* **What you need to do**: The copy has to match the data exactly and leave out every picture.

* **Exercise data**:
--------------------------------------------------

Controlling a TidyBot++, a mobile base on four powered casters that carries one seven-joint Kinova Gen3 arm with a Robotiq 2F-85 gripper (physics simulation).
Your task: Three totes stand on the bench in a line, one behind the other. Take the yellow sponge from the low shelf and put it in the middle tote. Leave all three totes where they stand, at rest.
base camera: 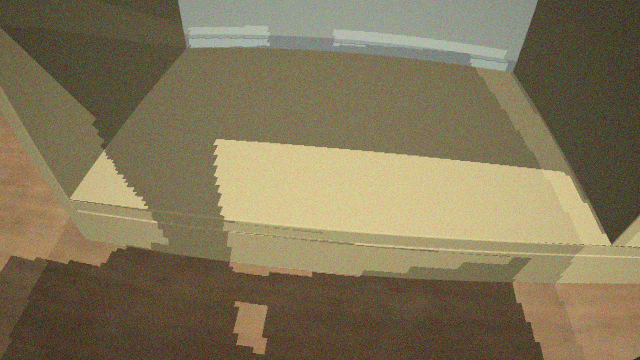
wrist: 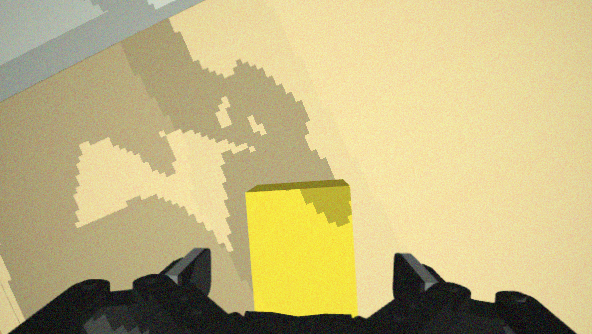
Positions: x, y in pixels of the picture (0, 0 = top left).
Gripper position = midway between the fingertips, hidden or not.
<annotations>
The gripper shows in the wrist view (301, 270); in the base camera view it is out of frame. A yellow sponge shows in the wrist view (301, 242); in the base camera view it is out of frame.
</annotations>
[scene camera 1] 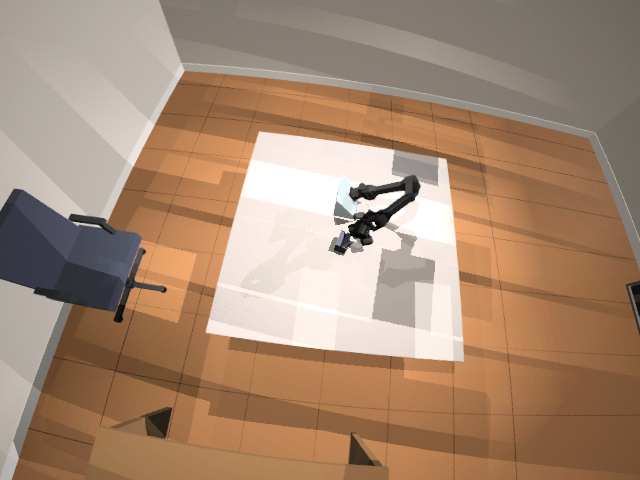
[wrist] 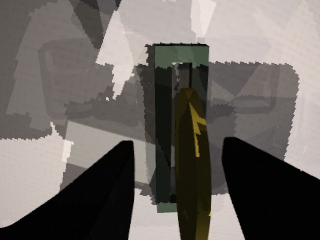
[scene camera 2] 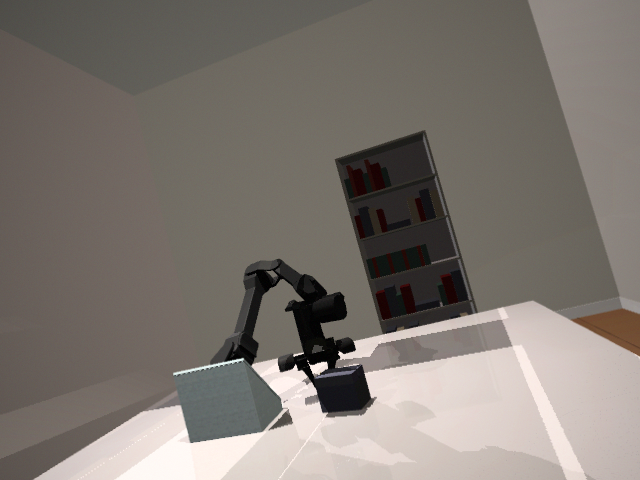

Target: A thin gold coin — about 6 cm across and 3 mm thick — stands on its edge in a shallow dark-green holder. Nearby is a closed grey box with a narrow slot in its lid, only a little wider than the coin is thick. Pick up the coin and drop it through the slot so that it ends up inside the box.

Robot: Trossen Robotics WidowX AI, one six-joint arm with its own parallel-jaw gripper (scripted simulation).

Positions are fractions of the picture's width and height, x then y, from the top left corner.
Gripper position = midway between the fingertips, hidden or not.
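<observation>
My gripper (scene camera 2: 0.51,0.81), also (wrist: 0.56,0.63).
</observation>
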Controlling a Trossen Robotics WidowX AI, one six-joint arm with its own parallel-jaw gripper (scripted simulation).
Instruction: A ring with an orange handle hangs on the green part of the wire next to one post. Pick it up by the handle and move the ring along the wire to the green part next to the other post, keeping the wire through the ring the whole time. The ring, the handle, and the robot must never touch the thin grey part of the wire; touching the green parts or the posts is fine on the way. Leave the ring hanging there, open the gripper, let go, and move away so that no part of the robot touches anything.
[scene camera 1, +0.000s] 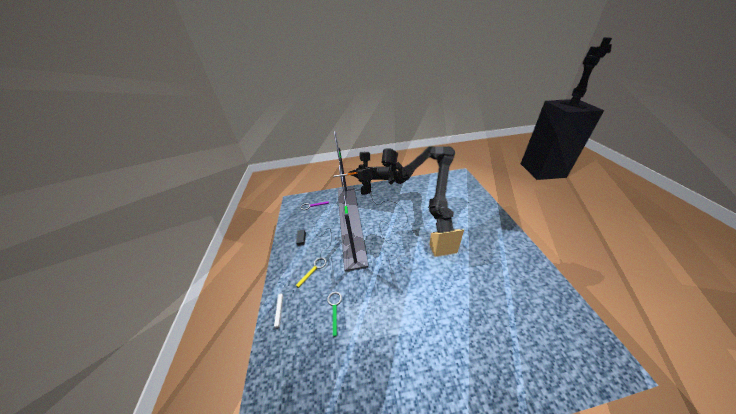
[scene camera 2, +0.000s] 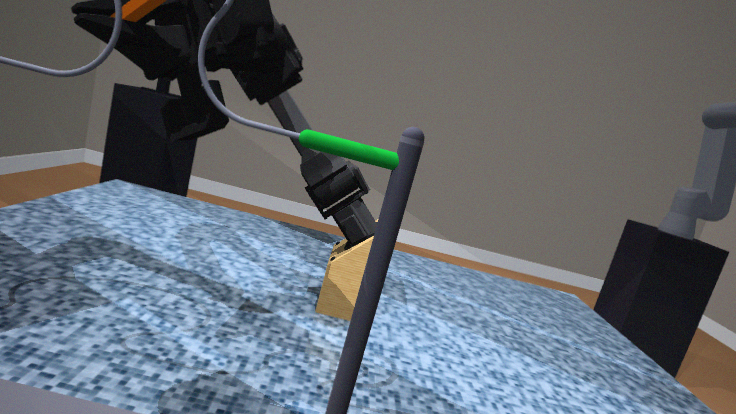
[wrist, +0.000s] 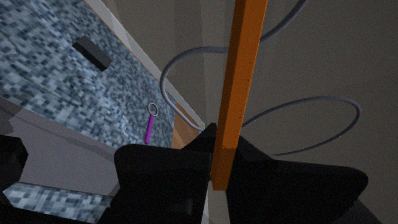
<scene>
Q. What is my gripper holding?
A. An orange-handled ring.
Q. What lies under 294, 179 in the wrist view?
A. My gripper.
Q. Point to a tall wire stand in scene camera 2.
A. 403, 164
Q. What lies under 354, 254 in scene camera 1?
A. A tall wire stand.
</scene>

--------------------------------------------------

* **Reply**:
Controlling a TidyBot++, a mobile base on four powered casters that carries one seven-joint Kinova Gen3 arm with a Robotiq 2F-85 gripper (physics simulation).
Your task: Three totes stand on the bench in a line, one behind the other. Take the yellow sponge from the low shelf and put it in the middle tote. Leave all three totes where they stand, at rest.
base camera: 
wrist: 
Positions: x, y in pixels of the picture (0, 0 = top left).
Gripper position = midway between the fingertips, hidden or not.
<annotations>
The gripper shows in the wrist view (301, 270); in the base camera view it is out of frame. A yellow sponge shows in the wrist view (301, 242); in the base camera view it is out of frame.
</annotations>
[scene camera 1] 
[wrist] 
[scene camera 2] 

Target: A thin gold coin — about 6 cm across and 3 mm thick — stands on its edge in a shallow dark-green holder. Nearby is a closed grey box with a narrow slot in its lid, only a little wider than the coin is thick. Pick up the coin and drop it through the slot so that it ends up inside the box.

Robot: Trossen Robotics WidowX AI, one six-joint arm with its own parallel-jaw gripper (scripted simulation).

Positions are fractions of the picture's width and height, x then y, from the top left corner.
Gripper position = midway between the fingertips, hidden or not.
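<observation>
My gripper (scene camera 2: 0.51,0.81), also (wrist: 0.56,0.63).
</observation>
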Controlling a Trossen Robotics WidowX AI, one six-joint arm with its own parallel-jaw gripper (scripted simulation).
Instruction: A ring with an orange handle hangs on the green part of the wire next to one post. Pick it up by the handle and move the ring along the wire to the green part next to the other post, keeping the wire through the ring the whole time. The ring, the handle, and the robot must never touch the thin grey part of the wire; touching the green parts or the posts is fine on the way. Leave the ring hanging there, open the gripper, let go, and move away so that no part of the robot touches anything.
[scene camera 1, +0.000s] 
[scene camera 2, +0.000s] 
[wrist, +0.000s] 
<scene>
Q. What is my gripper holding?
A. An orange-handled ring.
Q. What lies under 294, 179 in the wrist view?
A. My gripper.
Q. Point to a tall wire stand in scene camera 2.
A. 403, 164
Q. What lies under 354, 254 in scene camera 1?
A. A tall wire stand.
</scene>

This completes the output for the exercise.